Batch production

Batch production is used when working with larger datasets and the results are not expected in real-time. The results are ingested back to Data Lake.

Select the Batch Production tab to access the batch production quest canvas. This tab is active when you have exported one of the optimize model activity configurations from the design quest that you intend to use in the batch mode pipeline.

After the batch production quest is created, you can continue to modify the pipeline if necessary. When the batch quest is initially created, it is assumed that the single or multiple input datasets have the same schema as the single and multiple datasets in the corresponding Dataset Collection activity that is marked in the design quest. The same schema assumes the same variables of the same types. In batch production, scripting and Ingest to Data Lake activities can be edited. All other activities cannot be edited.

Single and multiple scripting or Ingest to Data Lake activities can be added. Scripting is used to format the end results as per the business need and using the ingest to data lake activity, writes it back to Data Lake.
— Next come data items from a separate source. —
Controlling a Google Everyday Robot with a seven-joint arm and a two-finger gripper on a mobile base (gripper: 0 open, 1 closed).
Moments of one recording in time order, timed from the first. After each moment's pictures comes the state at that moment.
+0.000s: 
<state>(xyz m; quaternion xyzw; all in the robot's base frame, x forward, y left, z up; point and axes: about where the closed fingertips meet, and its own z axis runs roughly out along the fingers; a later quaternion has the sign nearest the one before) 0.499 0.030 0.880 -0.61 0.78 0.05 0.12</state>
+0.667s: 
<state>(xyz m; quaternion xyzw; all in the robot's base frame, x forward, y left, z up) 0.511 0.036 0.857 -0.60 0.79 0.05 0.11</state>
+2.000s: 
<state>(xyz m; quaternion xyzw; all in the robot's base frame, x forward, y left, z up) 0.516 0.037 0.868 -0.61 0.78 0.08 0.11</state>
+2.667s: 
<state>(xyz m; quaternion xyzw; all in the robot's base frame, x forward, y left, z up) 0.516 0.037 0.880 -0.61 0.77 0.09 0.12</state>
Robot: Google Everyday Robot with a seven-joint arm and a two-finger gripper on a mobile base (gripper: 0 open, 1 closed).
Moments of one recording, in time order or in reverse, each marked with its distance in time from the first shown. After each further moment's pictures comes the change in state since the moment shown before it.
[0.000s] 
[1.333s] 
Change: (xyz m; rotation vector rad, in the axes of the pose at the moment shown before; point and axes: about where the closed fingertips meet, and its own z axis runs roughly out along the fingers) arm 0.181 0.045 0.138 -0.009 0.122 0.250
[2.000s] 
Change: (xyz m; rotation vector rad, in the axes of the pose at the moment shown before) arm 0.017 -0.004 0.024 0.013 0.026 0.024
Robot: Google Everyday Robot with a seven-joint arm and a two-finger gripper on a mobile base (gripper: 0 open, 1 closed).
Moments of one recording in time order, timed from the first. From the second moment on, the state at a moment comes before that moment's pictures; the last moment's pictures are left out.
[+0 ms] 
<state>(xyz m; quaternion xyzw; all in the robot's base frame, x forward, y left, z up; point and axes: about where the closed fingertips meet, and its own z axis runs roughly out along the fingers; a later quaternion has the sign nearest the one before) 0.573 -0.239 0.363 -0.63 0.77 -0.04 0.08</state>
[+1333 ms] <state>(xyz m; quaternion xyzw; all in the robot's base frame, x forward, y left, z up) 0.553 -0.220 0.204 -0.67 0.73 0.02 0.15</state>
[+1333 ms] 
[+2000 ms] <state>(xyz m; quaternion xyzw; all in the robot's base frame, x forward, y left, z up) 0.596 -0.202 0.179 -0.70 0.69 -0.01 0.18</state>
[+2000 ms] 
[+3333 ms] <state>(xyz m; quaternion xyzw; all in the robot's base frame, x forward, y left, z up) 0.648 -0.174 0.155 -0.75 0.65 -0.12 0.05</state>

After configuring the scripting activities, the batch production quest is saved and run. The successful completion of the gives the optimal results same as the design quest results. The output of the scripting activity can be used to define the schema in the data catalog. The same configuration is ingested back to Data Lake. For custom algorithms, scripting activity is optional. The output results of setup model can be directly ingested into Data Lake. The custom algorithm can generate single or multiple output files as per the definition of output files that would be provided in the custom algorithm code. A maximum of 10 files can be specified. Refer to the instructions available on the Custom Algorithm Detail page.